TASK TO COMPLETE: Restate the data below word for word, keeping each line intact.

··········

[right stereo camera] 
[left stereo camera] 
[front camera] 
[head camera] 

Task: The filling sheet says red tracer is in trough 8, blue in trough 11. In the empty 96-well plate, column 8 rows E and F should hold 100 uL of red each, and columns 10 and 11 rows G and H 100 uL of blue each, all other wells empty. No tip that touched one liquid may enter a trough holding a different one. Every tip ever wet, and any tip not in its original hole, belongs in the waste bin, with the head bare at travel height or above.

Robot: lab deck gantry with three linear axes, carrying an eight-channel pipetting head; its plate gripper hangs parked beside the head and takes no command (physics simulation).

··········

WRITTEN ANSWER:
[right stereo camera] 
[left stereo camera] 
[front camera] 
[head camera] 

Task: The filling sheet says red tracer is in trough 8, blue in trough 11. In the empty 96-well plate, column 8 rows E and F should hold 100 uL of red each, and columns 10 and 11 rows G and H 100 uL of blue each, all other wells empty. No tip that touched one liquid may enter a trough holding a different one. Every tip ever wet, and any tip not in its original hole, belongs in the waste bin, with the head bare at travel height or above.

Robot: lab deck gantry with three linear axes, carrying an eight-channel pipetting head; its plate gripper hangs parked beside the head and takes no command (physics simulation).

This completes the response to the exercise.